Common wisdom says that teaching is one of the best ways to develop mastery of a topic. Why is this? It's the grapple - struggling to meet eye to eye with a student and molding your own understanding of the topic to their learning style.

But still: why is this so effective? I'm not an expert in developmental psychology or linguistics, but I propose a hypothesis.

Teaching is an effective learning tool because it forces us to shape and describe a concept with language in many different ways, because of that trial-and-error approach of figuring out a student's learning style.

Language is how we model thought, and using different approaches to model a concept will highlight different facets of the concept. A concept will become intuitive when all facets of the concept are ultimately brought into relief. That's what intuition is, after all: understanding all of the different ways a concept can take form and interact with other concepts.

One analogy is music. You may know how to play a C major chord, but you don't truly understand it until you know all of the voicings and all of the ways it can transit to other chords.

Language shapes concepts, and it's easy to use language to highlight only the parts of a concept that you want to highlight. Biased publications do this all the time. But when you want to learn, or teach, you need to use language to illuminate as much of the concept as possible. That's means saying the same thing in as many different ways as you can.

One way to test this hypothesis is to remove the student - or more accurately, to make yourself the student - and concentrate only on the verbal aspect of explaining concepts.

Take a topic that you have only a rote understanding of, and explain it - out loud - to yourself in as many ways as you can, from as many different angles as you can think of.
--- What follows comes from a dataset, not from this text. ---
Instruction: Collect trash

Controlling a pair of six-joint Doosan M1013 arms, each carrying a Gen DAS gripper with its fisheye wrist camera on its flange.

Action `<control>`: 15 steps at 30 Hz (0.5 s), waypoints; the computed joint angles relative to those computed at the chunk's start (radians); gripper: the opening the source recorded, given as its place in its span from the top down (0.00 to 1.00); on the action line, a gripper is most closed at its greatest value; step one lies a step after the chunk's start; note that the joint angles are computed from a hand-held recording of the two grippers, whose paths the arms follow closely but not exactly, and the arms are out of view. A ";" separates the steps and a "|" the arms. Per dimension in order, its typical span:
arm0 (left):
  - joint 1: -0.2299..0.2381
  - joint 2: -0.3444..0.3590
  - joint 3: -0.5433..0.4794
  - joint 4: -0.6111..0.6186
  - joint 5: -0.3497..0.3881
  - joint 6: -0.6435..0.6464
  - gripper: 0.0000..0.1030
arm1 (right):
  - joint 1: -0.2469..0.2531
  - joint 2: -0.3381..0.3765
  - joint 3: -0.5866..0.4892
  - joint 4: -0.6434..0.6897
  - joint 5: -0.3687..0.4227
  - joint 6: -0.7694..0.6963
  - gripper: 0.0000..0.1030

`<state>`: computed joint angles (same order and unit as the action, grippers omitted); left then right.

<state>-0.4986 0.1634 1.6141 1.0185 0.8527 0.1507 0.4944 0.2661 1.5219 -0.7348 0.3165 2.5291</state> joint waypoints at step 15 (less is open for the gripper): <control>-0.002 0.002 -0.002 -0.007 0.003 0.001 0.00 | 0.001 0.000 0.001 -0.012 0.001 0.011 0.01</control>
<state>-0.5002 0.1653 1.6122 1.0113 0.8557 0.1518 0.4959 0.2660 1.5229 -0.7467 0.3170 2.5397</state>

Add analogies and metaphors, even if they're a bit of a stretch. Make sure to also move both higher and lower in abstraction ("programming languages are really just a grammar for a formal logical system, in that way programming is just like Law" vs "programming languages are just interfaces around hardware-driven bit manipulations").

Your goal, whether learning or teaching, is to shine light into all the nooks and crannies of a complex topic at all levels of abstraction. Imagine you're explaining the topic to an advanced coworker, and then imagine explaining it to a layman. Try this exercise for one hour, as you're showering and getting ready for the day, and you'll find yourself with a deeper intuition around a topic that you once had only a rote understanding of.